● **WHAT YOU SHOULD DO**
Write the data out again exactly, dropping any images it holds.

● **DATASET EXTRACT**
=== Begin Enclosure ===

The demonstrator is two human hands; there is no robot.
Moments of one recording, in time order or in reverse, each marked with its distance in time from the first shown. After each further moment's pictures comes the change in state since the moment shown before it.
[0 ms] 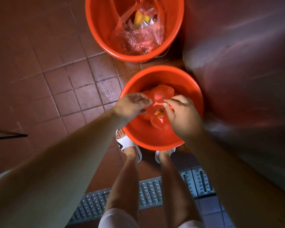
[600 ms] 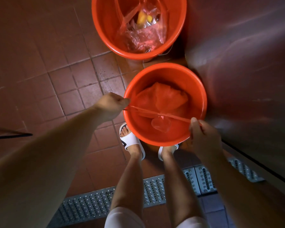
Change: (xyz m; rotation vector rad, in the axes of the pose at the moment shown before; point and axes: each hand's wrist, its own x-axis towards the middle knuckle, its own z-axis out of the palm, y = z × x) left_hand -0.018 -0.010 -0.076 0.793 0.248 -0.090; right_hand -0.088 0.025 0.002 0.338 0.056 0.524
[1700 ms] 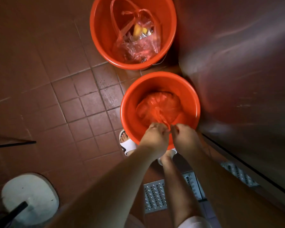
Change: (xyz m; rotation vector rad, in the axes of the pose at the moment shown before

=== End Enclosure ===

● **RESPONSE TO THE EXERCISE**
The demonstrator is two human hands; there is no robot.
Moments of one recording, in time order or in reverse, each marked with its distance in time from the first shown. After each further moment's pictures comes the change in state since the moment shown before it.
[0 ms] 
[600 ms] 
Change: (xyz m; rotation vector rad, in the axes of the pose at the moment shown before; point and axes: each hand's wrist, its own x-axis towards the middle knuckle, its own z-axis out of the palm, y = z × x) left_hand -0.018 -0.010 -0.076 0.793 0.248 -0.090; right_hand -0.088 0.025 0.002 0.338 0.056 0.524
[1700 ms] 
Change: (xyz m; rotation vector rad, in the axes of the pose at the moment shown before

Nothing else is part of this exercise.